=== Begin Enclosure ===

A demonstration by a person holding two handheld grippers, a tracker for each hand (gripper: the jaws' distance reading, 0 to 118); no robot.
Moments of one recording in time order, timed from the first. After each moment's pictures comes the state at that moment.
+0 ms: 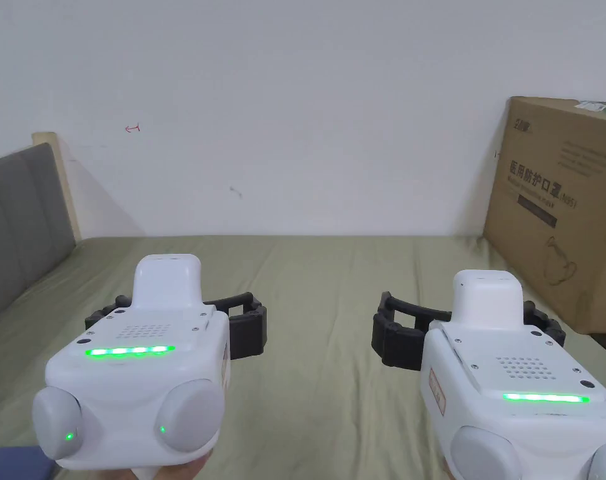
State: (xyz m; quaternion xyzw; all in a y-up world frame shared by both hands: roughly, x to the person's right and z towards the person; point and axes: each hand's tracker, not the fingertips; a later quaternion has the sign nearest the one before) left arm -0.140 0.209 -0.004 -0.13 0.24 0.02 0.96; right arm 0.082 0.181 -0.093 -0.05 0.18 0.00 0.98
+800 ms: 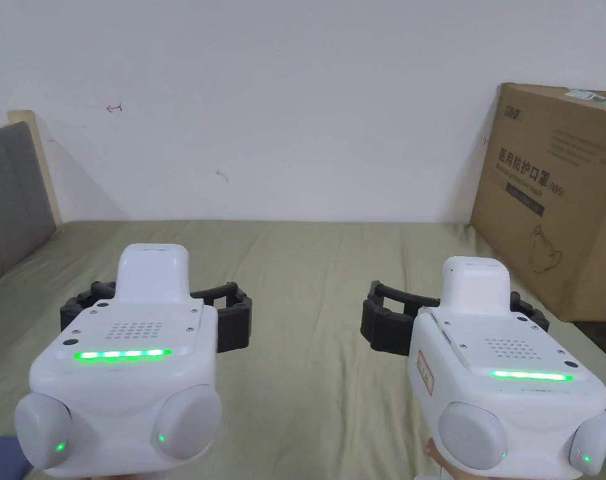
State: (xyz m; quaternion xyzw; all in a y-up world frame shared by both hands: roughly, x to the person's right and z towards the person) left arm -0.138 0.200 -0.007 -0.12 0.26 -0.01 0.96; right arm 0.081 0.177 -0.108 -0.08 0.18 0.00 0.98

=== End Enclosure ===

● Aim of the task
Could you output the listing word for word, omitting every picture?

● Task result
A demonstration by a person holding two handheld grippers, a tracker for each hand (gripper: the jaws' distance reading, 0 to 118); no robot.
Moments of one recording in time order, timed from the first. After each moment's pictures comes the state at that moment.
+0 ms: 
State: (xyz m; quaternion xyzw; all in a y-up world frame shared by both hands: roughly, x to the person's right and z towards the person; point and axes: each hand's tracker, not the fingertips; a later quaternion has the sign nearest the one before) left arm -0.140 0.209 -0.004 -0.13 0.24 0.02 0.96; right arm 0.082 0.181 -0.093 -0.05 0.18 0.00 0.98
+800 ms: 
State: (xyz m; quaternion xyzw; all in a y-up world frame shared by both hands: roughly, x to the person's right and z towards the person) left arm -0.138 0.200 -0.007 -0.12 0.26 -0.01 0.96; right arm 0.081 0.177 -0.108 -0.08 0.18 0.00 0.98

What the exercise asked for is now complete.